[DATA SHOWN]
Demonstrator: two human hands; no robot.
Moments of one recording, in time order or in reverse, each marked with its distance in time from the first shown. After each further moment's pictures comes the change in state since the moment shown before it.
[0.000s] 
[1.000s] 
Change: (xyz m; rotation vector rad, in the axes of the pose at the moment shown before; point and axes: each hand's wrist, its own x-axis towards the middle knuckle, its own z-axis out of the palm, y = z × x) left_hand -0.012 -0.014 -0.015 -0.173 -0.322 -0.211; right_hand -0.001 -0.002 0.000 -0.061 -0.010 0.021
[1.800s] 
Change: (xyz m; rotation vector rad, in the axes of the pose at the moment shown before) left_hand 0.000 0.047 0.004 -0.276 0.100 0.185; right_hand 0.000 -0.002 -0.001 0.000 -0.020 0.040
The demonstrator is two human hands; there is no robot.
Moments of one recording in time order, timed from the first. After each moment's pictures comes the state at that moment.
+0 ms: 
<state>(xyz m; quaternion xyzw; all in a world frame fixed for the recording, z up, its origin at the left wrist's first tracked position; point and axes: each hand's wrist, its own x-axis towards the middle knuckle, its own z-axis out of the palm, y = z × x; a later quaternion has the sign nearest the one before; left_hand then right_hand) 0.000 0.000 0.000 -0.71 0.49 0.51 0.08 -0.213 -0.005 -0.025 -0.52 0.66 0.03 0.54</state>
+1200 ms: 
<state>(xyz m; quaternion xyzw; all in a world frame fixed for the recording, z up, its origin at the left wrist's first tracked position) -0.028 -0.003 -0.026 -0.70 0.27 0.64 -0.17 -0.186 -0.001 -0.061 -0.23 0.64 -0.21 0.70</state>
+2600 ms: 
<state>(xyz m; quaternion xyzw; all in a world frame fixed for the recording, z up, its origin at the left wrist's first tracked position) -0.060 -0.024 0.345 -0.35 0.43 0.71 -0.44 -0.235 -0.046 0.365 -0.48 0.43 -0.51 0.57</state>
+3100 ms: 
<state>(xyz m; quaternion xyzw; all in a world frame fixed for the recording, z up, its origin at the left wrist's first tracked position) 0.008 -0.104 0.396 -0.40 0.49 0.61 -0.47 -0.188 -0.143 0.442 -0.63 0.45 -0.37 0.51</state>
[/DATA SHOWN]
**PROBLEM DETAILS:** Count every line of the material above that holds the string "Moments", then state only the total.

**RESPONSE BOX:** 2